Your assignment: Search the records for the word "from" and copy every line in which it occurs.

The data:
------------

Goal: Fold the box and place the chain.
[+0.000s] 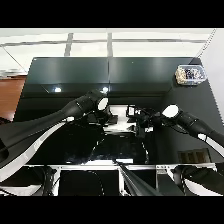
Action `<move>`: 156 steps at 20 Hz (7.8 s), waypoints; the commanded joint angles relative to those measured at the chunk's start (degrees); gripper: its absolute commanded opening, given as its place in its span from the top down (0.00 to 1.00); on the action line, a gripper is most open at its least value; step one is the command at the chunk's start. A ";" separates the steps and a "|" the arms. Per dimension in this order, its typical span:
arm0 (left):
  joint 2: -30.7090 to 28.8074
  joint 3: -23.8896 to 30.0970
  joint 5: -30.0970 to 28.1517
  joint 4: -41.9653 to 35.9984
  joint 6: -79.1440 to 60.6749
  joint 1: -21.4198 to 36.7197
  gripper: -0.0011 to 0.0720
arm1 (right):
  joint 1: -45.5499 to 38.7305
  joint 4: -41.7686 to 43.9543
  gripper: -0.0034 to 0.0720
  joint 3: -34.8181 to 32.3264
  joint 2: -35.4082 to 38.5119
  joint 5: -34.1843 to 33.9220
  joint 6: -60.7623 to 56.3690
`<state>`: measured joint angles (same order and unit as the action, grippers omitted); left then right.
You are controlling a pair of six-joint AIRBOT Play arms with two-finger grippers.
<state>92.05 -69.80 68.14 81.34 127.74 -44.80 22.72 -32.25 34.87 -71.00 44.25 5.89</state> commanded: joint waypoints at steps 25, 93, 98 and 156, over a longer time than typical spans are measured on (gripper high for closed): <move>0.02 -0.07 -0.44 0.02 -0.02 0.09 0.95 | -22.14 2.95 0.94 -4.70 -1.77 12.85 -66.88; 0.02 -0.07 -0.33 0.00 -0.02 0.09 0.95 | 14.78 -48.26 0.94 20.17 -10.14 17.18 -130.64; 0.02 -0.07 -0.31 0.00 -0.02 0.09 0.95 | 14.78 -48.63 0.54 22.27 -8.11 21.07 -127.19; 0.02 -0.07 0.98 0.02 -0.04 0.09 0.95 | -41.64 -32.26 0.94 82.12 -40.52 24.50 -110.64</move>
<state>92.05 -69.82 69.14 81.34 127.74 -44.71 -18.87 -64.73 116.92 -116.20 68.12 -112.68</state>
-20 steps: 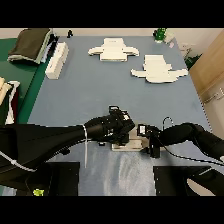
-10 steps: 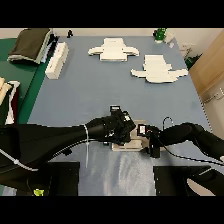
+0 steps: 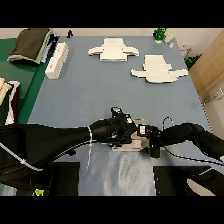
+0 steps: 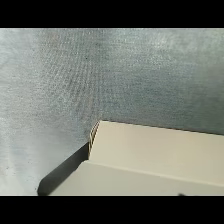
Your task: Fold the box.
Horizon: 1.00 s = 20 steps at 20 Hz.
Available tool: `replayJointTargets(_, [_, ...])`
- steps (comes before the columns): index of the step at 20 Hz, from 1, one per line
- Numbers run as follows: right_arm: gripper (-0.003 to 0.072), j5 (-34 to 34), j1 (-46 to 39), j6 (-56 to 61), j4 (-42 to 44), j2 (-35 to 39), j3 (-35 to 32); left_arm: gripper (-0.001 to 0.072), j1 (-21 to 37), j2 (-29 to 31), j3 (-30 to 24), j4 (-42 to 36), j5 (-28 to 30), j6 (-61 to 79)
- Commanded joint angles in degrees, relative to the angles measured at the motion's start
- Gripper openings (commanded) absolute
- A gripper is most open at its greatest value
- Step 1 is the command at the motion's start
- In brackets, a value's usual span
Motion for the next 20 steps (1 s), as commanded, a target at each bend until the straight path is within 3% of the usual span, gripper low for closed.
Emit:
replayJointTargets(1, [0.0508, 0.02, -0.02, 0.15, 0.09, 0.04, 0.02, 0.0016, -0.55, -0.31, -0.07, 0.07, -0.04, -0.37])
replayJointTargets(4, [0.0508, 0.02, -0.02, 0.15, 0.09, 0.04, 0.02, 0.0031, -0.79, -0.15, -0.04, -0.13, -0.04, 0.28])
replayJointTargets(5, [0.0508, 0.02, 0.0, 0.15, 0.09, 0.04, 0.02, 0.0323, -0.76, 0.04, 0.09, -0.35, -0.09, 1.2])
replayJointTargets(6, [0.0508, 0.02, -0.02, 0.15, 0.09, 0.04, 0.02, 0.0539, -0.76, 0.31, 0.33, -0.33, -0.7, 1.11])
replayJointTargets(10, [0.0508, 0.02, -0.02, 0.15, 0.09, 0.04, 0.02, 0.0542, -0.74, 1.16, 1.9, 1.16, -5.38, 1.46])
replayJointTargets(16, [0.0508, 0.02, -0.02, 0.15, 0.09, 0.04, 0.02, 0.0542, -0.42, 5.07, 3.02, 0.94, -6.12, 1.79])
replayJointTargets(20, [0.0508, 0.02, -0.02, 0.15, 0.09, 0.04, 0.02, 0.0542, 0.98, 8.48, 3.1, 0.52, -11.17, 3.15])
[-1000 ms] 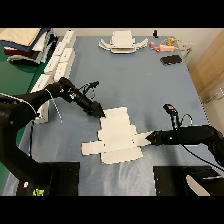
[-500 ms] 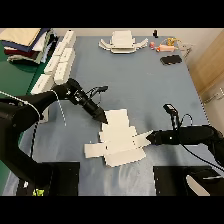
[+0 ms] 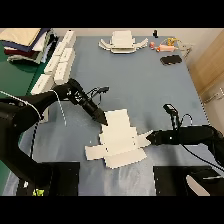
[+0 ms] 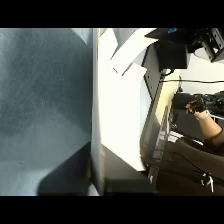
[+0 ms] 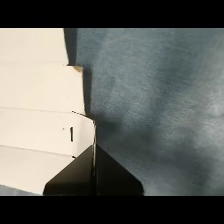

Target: Fold the box.

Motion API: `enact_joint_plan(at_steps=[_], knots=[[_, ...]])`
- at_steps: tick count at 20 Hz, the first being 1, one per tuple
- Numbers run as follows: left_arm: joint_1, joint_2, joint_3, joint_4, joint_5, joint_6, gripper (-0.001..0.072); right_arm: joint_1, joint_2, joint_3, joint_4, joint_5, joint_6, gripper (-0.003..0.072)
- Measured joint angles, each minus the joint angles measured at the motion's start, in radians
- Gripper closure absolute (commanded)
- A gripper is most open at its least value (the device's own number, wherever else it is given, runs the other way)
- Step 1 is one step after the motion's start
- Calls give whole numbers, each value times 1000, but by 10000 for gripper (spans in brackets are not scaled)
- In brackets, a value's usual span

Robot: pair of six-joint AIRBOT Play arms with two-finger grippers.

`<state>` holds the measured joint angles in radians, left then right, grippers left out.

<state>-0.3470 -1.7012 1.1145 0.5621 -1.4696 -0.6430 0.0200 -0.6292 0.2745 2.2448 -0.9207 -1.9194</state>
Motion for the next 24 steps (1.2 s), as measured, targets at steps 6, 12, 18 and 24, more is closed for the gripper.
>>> enact_joint_plan(at_steps=[6, 12, 18, 24], knots=[[0, 0, -1, -4, -9, -23, 496, 0, 0, 0, 0, -3, 0, 684], [0, 0, -18, -5, -21, -29, 495, 0, 0, 0, -1, -5, 0, 684], [0, 0, -36, -6, -1, -37, 496, 0, 0, 0, -1, -6, 0, 684], [28, 19, -39, -8, 10, -58, 495, 0, 0, 0, 0, -5, 0, 684]])
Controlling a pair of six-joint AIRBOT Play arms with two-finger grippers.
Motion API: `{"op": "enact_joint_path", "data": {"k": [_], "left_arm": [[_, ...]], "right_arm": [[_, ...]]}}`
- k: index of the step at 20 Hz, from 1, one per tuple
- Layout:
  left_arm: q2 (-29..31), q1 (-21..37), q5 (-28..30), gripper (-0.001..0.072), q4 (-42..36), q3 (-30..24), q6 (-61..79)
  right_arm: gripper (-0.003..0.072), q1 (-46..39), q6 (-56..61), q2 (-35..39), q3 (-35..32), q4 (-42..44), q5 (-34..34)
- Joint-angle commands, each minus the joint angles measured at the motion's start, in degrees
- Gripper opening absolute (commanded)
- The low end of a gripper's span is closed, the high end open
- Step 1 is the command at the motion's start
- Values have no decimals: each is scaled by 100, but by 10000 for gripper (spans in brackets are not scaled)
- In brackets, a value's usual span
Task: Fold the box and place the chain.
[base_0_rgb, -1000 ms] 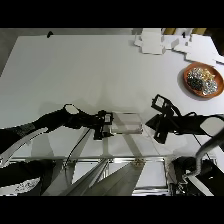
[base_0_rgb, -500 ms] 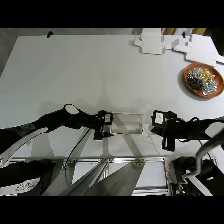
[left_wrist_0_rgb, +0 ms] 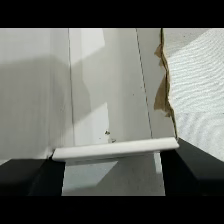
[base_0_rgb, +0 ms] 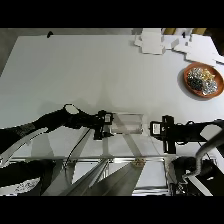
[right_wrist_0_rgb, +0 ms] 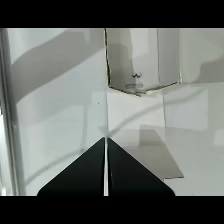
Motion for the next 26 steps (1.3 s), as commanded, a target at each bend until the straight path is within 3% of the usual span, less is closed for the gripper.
{"op": "enact_joint_path", "data": {"k": [1,3,7,17,26], "left_arm": [[0,0,0,209,0,4,2],[0,0,0,209,0,4,2],[0,0,0,209,0,4,2],[0,0,-2,209,0,4,0],[0,0,0,209,0,4,2]], "right_arm": [[198,151,-70,-7,-229,-76,-798],[238,289,-216,-20,-256,-81,-1193],[160,616,-796,-334,-256,-118,-1462],[160,765,-807,-1178,-256,24,-2184],[160,765,-813,-1934,-256,1060,-2588]]}}
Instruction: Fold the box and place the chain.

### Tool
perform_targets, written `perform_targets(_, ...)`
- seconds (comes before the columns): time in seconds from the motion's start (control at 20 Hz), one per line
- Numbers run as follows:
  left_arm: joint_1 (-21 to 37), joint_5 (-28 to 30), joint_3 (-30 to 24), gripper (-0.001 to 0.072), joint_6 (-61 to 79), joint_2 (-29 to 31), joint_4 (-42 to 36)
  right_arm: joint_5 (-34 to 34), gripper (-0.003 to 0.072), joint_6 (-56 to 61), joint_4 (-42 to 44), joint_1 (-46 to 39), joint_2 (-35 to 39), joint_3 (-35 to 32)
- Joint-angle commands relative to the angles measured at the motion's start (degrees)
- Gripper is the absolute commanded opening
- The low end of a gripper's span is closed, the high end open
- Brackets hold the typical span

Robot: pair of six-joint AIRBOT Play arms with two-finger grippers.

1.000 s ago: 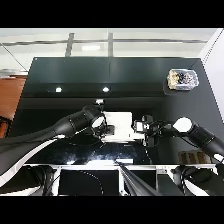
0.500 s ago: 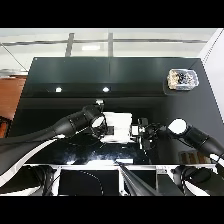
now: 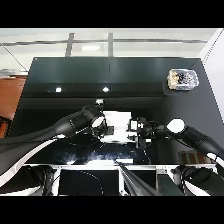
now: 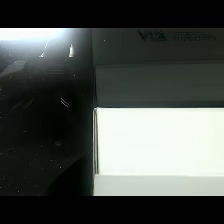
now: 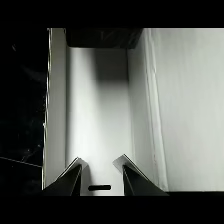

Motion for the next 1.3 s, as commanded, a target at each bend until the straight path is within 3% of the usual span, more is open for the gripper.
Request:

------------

Response to this exercise:
Action `<move>`: 156 steps at 20 Hz (7.8 s), waypoints; the commanded joint angles relative to those measured at the chunk's start (degrees); gripper: its absolute commanded opening, given as its place in its span from the top down (0.00 to 1.00); on the action line, a gripper is most open at its least value; step one is the command at the chunk's start. A ";" separates the steps and a "|" the arms. Per dimension in this order, its typical span:
- steps (comes before the columns): index of the step at 20 Hz, from 1, one per line
- k: index of the step at 20 Hz, from 1, one per tuple
- seconds (comes before the columns): time in seconds from the motion's start (control at 20 Hz), one per line

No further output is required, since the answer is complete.